_WHAT TO WORK ON_:
Type out the data exactly as given. Skip any image.

[PROVIDED DATA — start]

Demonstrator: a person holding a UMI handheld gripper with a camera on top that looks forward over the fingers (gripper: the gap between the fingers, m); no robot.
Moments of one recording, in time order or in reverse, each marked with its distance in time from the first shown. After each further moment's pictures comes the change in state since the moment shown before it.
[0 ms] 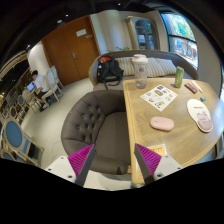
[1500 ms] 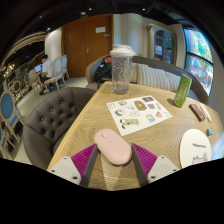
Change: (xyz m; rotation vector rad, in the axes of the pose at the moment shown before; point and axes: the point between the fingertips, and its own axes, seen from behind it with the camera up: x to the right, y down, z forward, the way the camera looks) arm 0.213 -0.058 0.150 0.066 -0.038 -0.292
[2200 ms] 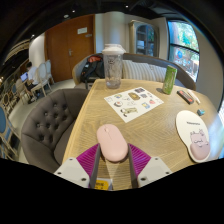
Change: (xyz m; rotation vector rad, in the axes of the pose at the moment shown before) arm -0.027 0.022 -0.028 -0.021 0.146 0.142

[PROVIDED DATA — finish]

_EXERCISE RESULT_:
Demonstrator: a person holding a UMI handheld gripper with a camera on top that looks forward over the fingers (gripper: the gap between the fingers, m); no robot.
Moments of one recording, in time order or in reverse, each marked with its distance in time from the first shown. After each further moment's pictures comes the change in state since the moment shown before it.
[0 ms] 
[1500 ms] 
Change: (xyz m; rotation vector rad, in the axes of the pose at the moment shown before; point and axes: the point between the fingertips, and its own axes, seen from behind it with the camera up: x to the right, y down, z forward, the way the camera looks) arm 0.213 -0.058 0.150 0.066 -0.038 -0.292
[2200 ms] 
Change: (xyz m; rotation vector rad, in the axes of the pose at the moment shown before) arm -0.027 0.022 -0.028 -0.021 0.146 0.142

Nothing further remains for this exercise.